## Work task
Whatever appears in the records, write it out again exactly.

Source information Start Marker

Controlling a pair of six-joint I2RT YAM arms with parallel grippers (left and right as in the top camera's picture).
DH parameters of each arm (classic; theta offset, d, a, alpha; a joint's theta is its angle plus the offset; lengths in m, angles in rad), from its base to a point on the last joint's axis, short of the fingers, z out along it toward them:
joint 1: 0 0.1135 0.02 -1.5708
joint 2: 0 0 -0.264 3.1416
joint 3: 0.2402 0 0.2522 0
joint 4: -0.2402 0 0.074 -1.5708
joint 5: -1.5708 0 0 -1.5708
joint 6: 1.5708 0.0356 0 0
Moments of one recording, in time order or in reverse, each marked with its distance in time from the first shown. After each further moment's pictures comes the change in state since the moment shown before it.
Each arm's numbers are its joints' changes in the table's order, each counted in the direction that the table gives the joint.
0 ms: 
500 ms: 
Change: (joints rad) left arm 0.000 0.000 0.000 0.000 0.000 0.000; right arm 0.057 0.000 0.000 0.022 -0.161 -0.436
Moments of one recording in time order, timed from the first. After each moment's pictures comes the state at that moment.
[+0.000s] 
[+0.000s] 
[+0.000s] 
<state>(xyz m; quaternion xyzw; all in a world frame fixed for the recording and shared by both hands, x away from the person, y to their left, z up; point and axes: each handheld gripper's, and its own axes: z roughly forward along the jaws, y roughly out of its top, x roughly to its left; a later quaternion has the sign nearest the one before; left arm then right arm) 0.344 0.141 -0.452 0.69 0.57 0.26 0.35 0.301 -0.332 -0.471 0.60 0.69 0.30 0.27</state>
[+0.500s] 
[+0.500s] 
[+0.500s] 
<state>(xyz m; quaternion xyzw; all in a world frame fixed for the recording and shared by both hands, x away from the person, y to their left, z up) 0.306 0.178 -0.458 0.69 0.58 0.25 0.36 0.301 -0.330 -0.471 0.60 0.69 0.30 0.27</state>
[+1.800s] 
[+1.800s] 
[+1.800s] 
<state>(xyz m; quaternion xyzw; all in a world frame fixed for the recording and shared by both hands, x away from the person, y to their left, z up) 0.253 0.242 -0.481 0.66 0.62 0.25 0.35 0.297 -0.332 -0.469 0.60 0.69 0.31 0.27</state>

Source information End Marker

## Output
Controlling a pair of six-joint I2RT YAM arms with parallel grippers (left and right as in the top camera's picture).
DH parameters of each arm (classic; theta offset, d, a, alpha; a joint's theta is its angle plus the offset; lengths in m, angles in rad), from its base to a point on the last joint's axis, short of the fingers, z out along it toward them:
joint 1: 0 0.1135 0.02 -1.5708
joint 2: 0 0 -0.264 3.1416
joint 3: 0.2402 0 0.2522 0
joint 4: -0.2402 0 0.074 -1.5708
joint 5: -1.5708 0 0 -1.5708
joint 6: 1.5708 0.0356 0 0
Moments of one recording, in time order or in reverse, each marked with its distance in time from the first shown. After each further moment's pictures comes the change in state since the moment shown before it.
Each arm's numbers are its joints' changes in the table's order, each counted in the direction that the table gives the joint.
0 ms: 
500 ms: 
Change: (joints rad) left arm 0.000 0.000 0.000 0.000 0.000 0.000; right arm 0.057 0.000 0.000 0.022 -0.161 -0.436
Moments of one recording in time order, timed from the first. After each moment's pictures comes the state at that moment.
[+0.000s] 
[+0.000s] 
[+0.000s] 
<state>(xyz m; quaternion xyzw; all in a world frame fixed for the recording and shared by both hands, x away from the person, y to their left, z up; point and axes: each handheld gripper's, and its own axes: z roughly forward along the jaws, y roughly out of its top, x roughly to its left; a later quaternion has the sign nearest the one before; left arm then right arm) 0.344 0.141 -0.452 0.69 0.57 0.26 0.35 0.301 -0.332 -0.471 0.60 0.69 0.30 0.27</state>
[+0.500s] 
[+0.500s] 
[+0.500s] 
<state>(xyz m; quaternion xyzw; all in a world frame fixed for the recording and shared by both hands, x away from the person, y to their left, z up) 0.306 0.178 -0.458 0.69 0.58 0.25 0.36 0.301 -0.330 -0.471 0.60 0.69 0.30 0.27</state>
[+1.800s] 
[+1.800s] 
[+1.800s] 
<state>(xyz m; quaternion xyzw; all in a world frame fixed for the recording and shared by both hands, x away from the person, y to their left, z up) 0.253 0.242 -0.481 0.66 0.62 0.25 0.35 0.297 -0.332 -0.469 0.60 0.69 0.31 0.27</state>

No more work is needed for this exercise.